Sponsors must possess a high level of cultural competence in order to build trust in underserved communities. They should know and understand how people of various demographic groups want to receive information, says Dezbee McDaniel, cofounder/CEO of CliniSpan Health. CliniSpan uses AI-driven influencer matching technology to promote patient education and engagement.McDaniel emphasizes that “nothing works in today’s world of marketing without the integration of social media platforms, and that is true for patient education and engagement as well.

Ethical considerations for leveraging social influencers, however, are centered on information sharing and data privacy. These are universal industry concerns, regardless of the medium. Another red flag regarding social media is the sheer amount of misinformation shared. Sponsors must carefully choose communication partners to ensure the accuracy of information. Failure to do so will erode the trust they have worked so hard to develop within patient communities.

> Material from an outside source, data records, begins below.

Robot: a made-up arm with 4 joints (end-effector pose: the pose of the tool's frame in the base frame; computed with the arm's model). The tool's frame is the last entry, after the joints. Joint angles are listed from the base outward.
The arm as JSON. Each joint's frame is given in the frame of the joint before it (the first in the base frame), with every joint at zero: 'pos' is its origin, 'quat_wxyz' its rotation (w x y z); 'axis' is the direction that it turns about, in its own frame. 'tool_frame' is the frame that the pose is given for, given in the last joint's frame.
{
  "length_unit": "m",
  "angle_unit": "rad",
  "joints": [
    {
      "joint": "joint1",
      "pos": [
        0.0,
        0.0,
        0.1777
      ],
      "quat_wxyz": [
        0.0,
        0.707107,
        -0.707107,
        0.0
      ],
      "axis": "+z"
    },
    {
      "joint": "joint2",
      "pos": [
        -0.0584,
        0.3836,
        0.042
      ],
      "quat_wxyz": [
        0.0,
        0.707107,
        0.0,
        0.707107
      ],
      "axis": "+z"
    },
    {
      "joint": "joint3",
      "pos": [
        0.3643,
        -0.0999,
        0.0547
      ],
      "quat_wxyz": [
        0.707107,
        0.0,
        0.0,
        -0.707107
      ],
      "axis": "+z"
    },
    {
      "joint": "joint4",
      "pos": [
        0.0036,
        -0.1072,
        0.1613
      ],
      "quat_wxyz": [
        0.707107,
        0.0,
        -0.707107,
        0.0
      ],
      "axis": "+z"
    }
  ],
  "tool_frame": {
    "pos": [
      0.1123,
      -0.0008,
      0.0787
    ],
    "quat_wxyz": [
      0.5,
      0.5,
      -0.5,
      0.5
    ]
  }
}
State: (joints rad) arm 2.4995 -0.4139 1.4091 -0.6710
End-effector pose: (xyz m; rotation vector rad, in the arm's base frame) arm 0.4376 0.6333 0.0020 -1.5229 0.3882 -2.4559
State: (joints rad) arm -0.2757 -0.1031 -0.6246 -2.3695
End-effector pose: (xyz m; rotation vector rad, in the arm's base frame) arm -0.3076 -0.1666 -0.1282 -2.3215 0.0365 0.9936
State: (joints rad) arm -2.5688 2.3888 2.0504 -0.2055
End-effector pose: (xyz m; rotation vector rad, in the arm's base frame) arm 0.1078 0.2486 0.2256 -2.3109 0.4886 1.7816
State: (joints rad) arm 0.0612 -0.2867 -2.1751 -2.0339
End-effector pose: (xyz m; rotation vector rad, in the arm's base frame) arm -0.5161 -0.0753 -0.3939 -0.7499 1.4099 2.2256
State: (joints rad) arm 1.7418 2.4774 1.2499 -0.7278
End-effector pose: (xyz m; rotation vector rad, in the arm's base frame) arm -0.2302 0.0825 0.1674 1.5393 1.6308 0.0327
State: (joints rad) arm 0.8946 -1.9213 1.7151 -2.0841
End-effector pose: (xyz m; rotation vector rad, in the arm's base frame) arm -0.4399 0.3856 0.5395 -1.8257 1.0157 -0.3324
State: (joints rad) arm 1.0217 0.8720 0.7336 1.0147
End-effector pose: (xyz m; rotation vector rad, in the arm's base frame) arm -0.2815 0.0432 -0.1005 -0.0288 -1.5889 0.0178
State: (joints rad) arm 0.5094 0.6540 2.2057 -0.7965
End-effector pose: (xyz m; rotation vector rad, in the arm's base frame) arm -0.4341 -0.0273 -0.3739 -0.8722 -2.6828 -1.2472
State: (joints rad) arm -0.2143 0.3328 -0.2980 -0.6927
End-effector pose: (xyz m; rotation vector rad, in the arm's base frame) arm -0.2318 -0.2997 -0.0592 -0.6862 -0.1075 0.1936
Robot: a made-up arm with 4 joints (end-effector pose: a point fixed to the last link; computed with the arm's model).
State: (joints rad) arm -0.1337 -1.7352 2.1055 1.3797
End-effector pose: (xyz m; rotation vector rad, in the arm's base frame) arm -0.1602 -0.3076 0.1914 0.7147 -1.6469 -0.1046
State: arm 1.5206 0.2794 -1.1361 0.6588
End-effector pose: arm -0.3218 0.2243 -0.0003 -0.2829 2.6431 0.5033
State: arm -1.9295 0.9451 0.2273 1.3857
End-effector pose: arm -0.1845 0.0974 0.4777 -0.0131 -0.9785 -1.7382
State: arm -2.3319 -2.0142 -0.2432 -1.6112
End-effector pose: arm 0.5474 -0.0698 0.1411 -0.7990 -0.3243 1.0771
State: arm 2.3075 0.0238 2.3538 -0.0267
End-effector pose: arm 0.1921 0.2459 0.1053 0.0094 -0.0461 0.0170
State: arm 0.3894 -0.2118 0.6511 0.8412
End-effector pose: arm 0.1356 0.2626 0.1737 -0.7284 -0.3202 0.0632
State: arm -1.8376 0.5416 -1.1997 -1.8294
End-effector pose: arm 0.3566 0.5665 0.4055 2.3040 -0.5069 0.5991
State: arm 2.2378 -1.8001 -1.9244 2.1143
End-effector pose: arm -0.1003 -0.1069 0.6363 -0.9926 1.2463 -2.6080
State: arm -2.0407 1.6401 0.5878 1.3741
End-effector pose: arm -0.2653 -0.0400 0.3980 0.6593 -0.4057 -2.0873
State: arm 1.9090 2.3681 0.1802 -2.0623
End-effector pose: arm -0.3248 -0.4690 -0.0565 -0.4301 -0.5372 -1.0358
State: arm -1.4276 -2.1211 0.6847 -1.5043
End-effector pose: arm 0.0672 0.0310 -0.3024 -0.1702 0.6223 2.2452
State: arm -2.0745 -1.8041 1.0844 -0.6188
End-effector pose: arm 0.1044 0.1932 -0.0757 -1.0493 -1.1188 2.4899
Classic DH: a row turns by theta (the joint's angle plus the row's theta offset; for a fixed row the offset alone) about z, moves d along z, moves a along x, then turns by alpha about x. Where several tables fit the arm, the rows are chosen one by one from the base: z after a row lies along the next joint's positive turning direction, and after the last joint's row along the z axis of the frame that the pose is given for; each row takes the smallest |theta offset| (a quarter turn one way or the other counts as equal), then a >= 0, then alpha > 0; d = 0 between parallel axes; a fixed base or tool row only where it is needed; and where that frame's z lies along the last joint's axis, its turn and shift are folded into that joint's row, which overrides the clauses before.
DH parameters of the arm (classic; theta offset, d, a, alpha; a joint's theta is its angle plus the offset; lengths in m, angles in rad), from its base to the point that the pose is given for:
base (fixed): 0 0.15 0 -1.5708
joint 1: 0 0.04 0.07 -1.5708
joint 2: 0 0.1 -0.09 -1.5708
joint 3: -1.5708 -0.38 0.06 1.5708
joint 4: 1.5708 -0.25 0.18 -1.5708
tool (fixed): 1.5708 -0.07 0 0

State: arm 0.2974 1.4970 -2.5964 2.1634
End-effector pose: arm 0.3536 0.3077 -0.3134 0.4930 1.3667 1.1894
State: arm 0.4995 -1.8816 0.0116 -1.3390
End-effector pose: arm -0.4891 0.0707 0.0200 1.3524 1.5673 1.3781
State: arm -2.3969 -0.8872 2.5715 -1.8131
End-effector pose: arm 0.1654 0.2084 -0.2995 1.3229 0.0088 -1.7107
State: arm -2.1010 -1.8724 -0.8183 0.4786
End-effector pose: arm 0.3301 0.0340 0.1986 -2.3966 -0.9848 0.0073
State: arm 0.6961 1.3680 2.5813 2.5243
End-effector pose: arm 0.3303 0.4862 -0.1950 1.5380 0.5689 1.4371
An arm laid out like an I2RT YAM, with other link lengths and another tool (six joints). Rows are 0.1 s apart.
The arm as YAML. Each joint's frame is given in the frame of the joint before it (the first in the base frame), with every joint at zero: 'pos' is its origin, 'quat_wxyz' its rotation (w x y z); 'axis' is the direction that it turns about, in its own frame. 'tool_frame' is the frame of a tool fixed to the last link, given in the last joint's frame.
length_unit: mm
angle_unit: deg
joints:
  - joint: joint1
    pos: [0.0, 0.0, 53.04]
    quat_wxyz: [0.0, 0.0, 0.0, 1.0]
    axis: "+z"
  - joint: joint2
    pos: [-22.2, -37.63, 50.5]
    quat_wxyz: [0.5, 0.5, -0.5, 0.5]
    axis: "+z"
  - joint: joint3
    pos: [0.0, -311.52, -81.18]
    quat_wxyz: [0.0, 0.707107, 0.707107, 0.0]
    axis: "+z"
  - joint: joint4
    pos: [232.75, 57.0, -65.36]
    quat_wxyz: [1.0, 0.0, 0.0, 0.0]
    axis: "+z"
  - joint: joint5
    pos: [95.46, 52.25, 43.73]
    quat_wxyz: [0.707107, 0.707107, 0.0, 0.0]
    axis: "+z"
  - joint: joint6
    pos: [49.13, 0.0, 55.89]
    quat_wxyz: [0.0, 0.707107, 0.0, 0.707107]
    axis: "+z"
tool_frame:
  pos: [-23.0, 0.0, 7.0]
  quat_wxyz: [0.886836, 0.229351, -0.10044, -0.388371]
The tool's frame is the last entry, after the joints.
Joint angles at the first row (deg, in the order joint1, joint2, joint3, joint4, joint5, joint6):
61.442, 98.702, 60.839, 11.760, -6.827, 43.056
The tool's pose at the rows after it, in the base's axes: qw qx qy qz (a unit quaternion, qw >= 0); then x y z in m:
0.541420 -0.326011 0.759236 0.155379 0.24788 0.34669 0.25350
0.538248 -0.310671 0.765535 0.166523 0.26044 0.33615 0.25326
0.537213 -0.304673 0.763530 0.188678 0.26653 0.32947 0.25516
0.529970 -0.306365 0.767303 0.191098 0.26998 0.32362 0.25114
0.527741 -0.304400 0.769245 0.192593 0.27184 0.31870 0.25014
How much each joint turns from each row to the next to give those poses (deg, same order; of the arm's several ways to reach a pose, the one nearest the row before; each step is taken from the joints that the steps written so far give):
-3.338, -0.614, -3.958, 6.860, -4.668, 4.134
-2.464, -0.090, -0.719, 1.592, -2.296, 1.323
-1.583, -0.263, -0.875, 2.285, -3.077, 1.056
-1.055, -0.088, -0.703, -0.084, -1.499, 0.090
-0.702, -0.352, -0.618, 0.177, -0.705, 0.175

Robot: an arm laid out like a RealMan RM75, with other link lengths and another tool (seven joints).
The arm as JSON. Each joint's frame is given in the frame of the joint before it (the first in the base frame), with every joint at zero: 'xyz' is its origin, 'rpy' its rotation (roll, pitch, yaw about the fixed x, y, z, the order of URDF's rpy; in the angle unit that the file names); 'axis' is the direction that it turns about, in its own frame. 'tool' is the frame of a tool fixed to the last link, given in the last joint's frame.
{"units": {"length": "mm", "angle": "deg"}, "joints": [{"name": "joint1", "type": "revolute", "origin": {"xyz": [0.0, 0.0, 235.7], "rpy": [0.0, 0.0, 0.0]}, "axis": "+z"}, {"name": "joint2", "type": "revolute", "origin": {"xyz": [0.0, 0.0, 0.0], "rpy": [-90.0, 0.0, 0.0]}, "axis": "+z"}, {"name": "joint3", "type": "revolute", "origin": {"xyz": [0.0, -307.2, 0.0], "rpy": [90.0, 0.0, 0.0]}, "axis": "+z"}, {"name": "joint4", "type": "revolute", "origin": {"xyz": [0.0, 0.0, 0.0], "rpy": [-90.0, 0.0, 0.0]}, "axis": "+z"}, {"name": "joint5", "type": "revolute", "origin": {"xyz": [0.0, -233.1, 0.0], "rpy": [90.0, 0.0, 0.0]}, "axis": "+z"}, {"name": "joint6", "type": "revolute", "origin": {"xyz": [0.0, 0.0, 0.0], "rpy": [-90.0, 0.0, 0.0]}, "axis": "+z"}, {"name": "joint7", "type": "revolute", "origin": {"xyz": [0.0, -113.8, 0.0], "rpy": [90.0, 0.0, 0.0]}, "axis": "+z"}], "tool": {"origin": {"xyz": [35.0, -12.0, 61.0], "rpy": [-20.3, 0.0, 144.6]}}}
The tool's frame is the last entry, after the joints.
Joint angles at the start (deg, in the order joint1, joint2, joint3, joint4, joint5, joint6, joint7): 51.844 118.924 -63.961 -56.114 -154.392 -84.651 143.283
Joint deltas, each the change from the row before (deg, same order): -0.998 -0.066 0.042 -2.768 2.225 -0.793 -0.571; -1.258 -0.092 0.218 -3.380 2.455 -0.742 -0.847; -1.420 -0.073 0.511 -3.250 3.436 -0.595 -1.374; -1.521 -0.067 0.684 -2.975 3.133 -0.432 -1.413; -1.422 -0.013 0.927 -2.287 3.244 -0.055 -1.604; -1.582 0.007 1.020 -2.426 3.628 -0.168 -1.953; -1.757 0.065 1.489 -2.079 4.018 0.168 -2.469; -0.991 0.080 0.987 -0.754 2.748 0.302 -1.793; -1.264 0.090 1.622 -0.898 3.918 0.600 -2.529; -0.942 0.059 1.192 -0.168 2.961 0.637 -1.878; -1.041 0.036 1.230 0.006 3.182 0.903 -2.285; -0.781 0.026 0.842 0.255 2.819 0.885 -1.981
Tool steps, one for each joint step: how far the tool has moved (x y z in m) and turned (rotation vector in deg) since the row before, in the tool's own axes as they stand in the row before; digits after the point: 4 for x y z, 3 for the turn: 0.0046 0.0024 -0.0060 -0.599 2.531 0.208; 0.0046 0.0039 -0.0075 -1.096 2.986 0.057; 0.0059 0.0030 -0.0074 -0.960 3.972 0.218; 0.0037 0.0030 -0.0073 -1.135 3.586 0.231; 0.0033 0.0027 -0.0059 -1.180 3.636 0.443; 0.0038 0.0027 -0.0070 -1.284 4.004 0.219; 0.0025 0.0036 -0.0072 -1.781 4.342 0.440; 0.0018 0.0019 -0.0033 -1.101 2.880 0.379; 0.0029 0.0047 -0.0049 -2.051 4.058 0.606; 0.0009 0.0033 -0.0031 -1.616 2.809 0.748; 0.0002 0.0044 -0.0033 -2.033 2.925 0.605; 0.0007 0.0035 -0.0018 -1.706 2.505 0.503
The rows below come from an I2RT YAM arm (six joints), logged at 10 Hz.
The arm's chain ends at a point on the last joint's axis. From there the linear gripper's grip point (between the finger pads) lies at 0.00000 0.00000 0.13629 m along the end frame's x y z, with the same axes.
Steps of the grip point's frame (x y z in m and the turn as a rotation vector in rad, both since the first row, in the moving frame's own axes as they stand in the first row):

McDaniel says social media is not highly regulated industry wide, but more stringent regulation is on the horizon. That means it is up to sponsors and their recruitment partners to set specific guidelines on how to share content and how to engage the public.

In conclusion

Sponsors seeking to recruit trial participants from marginalized communities must first earn their trust. To do this, they must elicit feedback from patients and then act upon that input. They must ensure that their study teams are diverse, reflecting the target population and providing a certain level of comfort. They must immerse themselves in these communities to learn communication preferences, address challenges to participation, and understand cultural nuances that could impact the decision to join a clinical trial.